▶ [INSTRUCTIONS FOR THE TASK]
Please give the data below again in full, exactly as it stands.

▶ [DATA PROVIDED]
========================================
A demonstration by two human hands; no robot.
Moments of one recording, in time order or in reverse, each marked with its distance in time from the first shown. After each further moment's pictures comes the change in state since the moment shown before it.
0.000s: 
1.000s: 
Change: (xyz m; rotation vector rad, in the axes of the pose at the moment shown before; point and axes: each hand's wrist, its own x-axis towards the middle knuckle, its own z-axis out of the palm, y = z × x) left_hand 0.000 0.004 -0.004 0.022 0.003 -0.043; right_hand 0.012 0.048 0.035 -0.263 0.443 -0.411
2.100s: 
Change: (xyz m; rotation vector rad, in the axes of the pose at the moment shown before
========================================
▶ [ANSWER BOX]
A demonstration by two human hands; no robot.
Moments of one recording, in time order or in reverse, each marked with its distance in time from the first shown. After each further moment's pictures comes the change in state since the moment shown before it.
0.000s: 
1.000s: 
Change: (xyz m; rotation vector rad, in the axes of the pose at the moment shown before; point and axes: each hand's wrist, its own x-axis towards the middle knuckle, its own z-axis out of the palm, y = z × x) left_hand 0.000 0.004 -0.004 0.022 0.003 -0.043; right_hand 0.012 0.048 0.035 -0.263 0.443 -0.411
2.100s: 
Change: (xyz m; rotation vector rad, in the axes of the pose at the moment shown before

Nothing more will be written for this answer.